New Age ideas about alternative health and nutrition have become increasingly prevalent, both in the West and in urban communities in Asia and Latin America. During the first decade of the 21st century, New Age healing practices such as rolfing (deep message), reflexology (manipulation of the feet and other extremities), aromatherapy (use of scents), and acupressure (pushing on parts of the body) have entered the mainstream. Many insurance companies now cover some of these services, and some scientific journals have begun to take these practices seriously. Famously, Harvard University held a symposium in 1993 on the medical value of meditation. Similar events around the world have legitimized New Age alternative healing techniques in the eyes of many, techniques that are often subsumed under the rubrics of naturopathy or homeopathy. Some recent surveys have indicated that as many as one -- half of all Americans has used alternative healing practices drawn from the New Age -- even more if one includes chiropractic, a descendent of the 19th-century's New Age, New Thought.

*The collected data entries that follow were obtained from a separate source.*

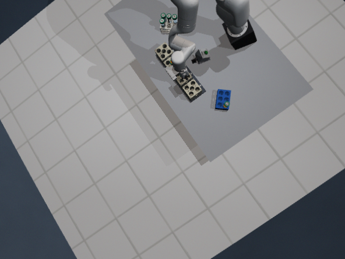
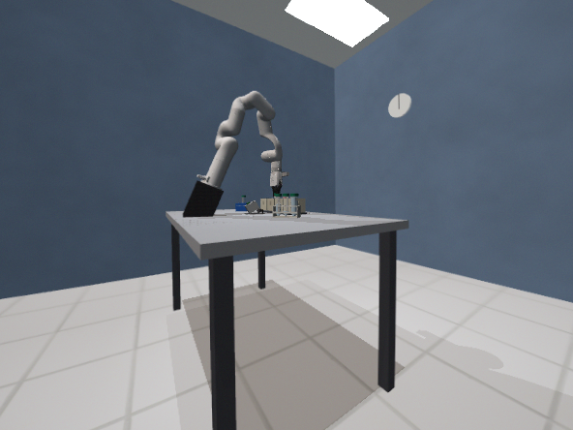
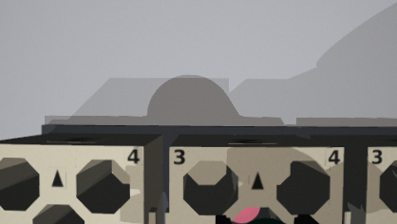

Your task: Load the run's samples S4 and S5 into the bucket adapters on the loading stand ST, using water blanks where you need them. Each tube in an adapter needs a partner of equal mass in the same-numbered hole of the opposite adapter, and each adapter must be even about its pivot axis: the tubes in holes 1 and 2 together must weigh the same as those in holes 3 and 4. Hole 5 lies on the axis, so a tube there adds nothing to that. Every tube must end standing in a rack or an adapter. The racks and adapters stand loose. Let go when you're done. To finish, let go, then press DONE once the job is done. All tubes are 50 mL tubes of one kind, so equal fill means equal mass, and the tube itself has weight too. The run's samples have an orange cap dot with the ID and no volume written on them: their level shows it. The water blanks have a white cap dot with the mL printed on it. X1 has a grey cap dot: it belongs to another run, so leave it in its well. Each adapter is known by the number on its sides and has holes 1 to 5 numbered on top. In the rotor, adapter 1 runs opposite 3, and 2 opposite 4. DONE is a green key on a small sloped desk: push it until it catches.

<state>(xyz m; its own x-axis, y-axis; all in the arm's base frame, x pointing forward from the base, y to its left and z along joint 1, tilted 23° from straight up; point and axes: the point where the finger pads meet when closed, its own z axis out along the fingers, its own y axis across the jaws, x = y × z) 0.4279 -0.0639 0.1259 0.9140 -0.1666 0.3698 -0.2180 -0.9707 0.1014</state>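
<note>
Right now the adapter is 3 cm ahead of my hand, 11 cm to the left of it and 8 cm below it. From my hand the other things lie so: white rack: 24 cm behind, 33 cm to the right, 10 cm below; blue rack: 6 cm behind, 31 cm to the left, 10 cm below.
</note>
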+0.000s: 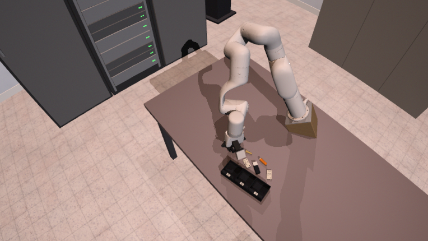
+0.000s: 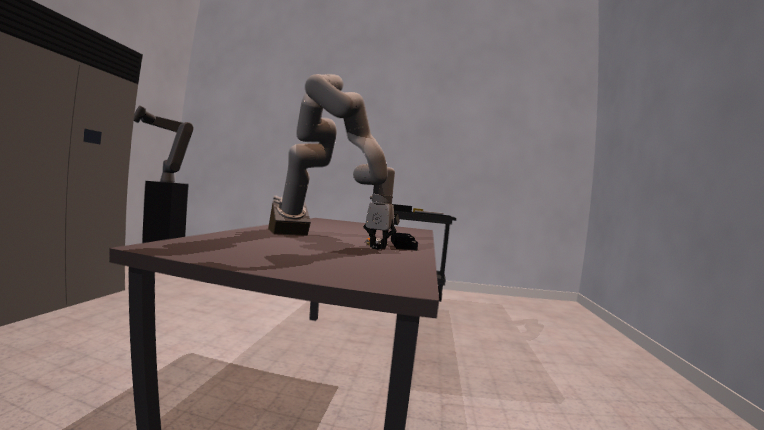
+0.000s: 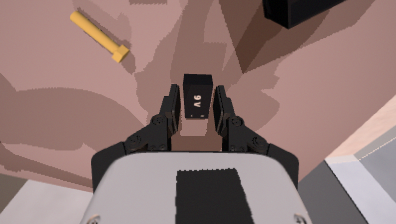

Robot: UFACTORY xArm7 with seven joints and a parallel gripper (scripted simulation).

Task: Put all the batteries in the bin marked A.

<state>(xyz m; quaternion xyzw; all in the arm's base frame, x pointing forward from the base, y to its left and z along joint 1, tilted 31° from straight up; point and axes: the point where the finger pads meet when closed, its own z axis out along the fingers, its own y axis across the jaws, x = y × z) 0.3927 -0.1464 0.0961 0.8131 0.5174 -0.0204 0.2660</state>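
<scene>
Right now my hand is 10 mm to the left of the black 9V battery and 10 mm above it. The rest, counted from my hand: black-and-white stick: 160 mm to the left, 20 mm below, 10 mm ahead; brass bolt: 80 mm to the left, 40 mm behind, 20 mm below; orange battery: 180 mm to the left, 40 mm behind, 20 mm below.
</scene>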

Following the same pattern that led to the birth of the movement, New Age alternative healing practices have spread first through publications. New Age health gurus who also possess western medical degrees, such as Dr. Andrew Weil and Dr. Deepak Chopra, have successfully bridged the boundary between alternative and mainstream. During the late 1990s, Weil's books became New York Times bestsellers, and the massive success of his Eating Well for Optimum Health (2000) led to his revising and republishing most of his earlier work. Weil combines New Age interests in using natural means to augment human health with a focus on the power of the mind and self-transformation. Combining these approaches with his conventional western medical training, Weil successfully brought New Age health concepts to the widest possible audience. Chopra's work operated on a similar level and reflects similar themes.

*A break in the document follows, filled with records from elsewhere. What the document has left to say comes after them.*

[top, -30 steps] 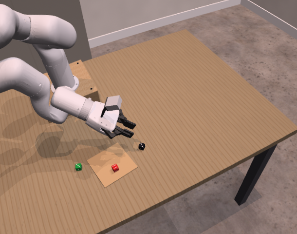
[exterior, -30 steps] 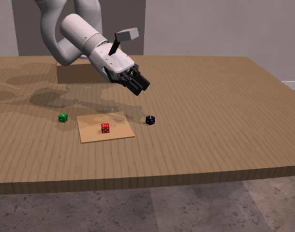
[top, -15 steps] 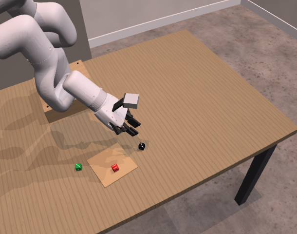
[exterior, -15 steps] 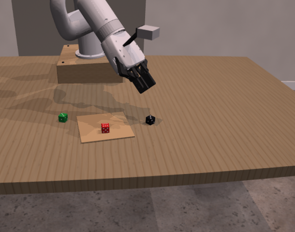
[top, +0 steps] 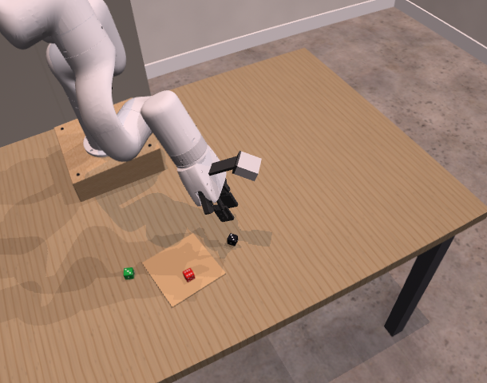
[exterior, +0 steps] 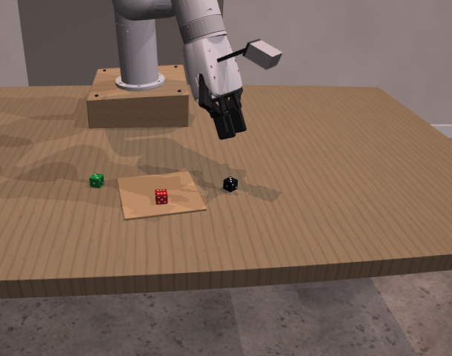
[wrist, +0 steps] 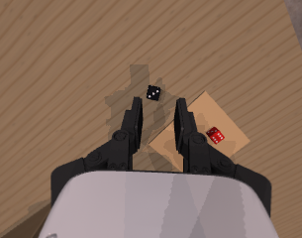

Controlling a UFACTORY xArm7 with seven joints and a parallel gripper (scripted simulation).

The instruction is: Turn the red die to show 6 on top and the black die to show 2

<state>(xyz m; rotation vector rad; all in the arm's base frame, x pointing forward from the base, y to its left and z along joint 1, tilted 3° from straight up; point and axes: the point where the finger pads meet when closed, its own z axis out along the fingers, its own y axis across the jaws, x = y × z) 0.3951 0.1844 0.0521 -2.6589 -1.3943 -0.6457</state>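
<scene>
Now: hand 120 mm above the black die and 10 mm to the right of it. Round my hand: red die (120 mm to the right, 110 mm below, 50 mm ahead); tan mat (130 mm to the right, 130 mm below, 20 mm ahead); green die (240 mm to the right, 120 mm below, 10 mm behind).
</scene>
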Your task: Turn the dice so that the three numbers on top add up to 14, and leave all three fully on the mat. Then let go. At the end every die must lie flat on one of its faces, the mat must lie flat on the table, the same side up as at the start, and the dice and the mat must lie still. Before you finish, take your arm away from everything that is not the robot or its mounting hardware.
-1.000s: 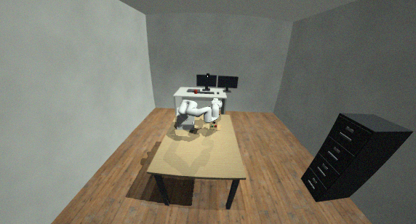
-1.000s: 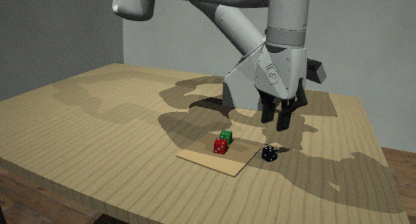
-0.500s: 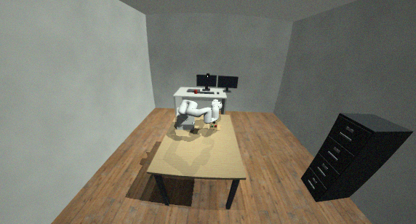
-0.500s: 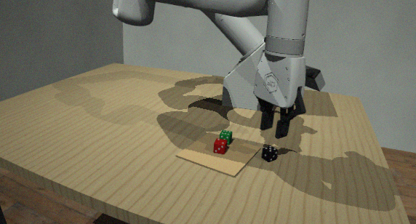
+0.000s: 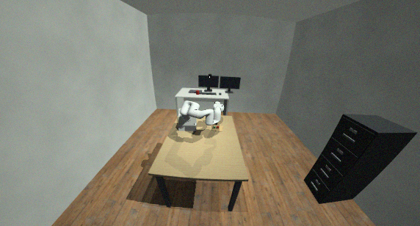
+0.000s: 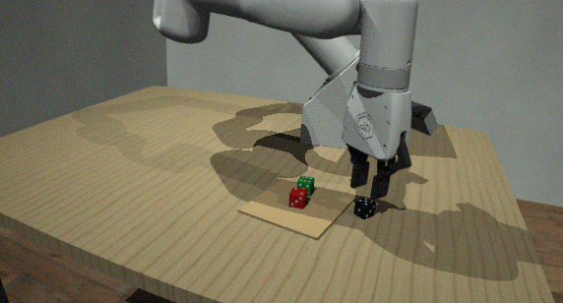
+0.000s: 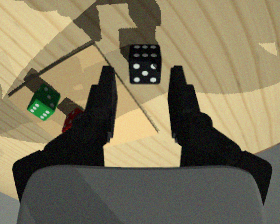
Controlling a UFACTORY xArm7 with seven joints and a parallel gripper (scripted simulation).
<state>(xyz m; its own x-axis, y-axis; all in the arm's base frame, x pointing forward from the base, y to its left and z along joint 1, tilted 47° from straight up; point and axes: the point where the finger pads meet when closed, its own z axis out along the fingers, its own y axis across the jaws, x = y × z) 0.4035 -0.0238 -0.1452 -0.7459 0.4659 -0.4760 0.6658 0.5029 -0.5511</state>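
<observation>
Right now the black die is 5 cm below my hand. From my hand the other things lie so: red die (11 cm to the right, 4 cm below, 1 cm ahead); green die (11 cm to the right, 4 cm below, 4 cm behind); tan mat (11 cm to the right, 6 cm below, 1 cm ahead).
</observation>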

At the same time that interest in New Age health practices burgeoned, broad public interest emerged in the New Age focus on abundance and success. Most notably, the 2005 text The Secret, authored by Rhonda Byrne (as well as the movie based on the book) made the New Age concept of the "law of attraction" a household phrase well outside New Age circles. The book achieved top ranking on both the New York Times bestseller's list as well top-seller for online merchant Amazon.com. The book defined the law of attraction as the principle that positive thoughts lead to positive results, a belief that draws on the New Age philosophy of the world as a product of the human mind. Specifically, The Secret focused on material abundance and the power of positive thought to bring great wealth to its practitioners. Here the text clearly followed a pattern set by New Age self-development gurus, as well as an earlier history of Protestant positive-thinker Norman Vincent Peale, and the New Thought movement before that. Oprah Winfrey's inclusion of The Secret on her widely-watched television show resulted in the text leaping from alternative to mainstream.

During the early part of the 21st century some scholars have called into question whether the New Age has run its course, and if the New Age really exists anymore as a definably religious movement. The New Age movement, however, has always been amorphous, decentralized, and characterized by eclectic individual practice. The contemporary history of the movement follows that pattern, but as New Age ideas diffuse into broad culture, more and more people might be characterized as touched by the New Age.


Study Questions:
     1.    How has the New Age movement become assimilated to American mainstream culture?
     2.    Name some New Age healing practices utilized by American culture.
     3.    What did the book The Secret teach? Why was it widely accepted?
     4.    Does the New Age movement still exist as a definable religious practice? Why or why not?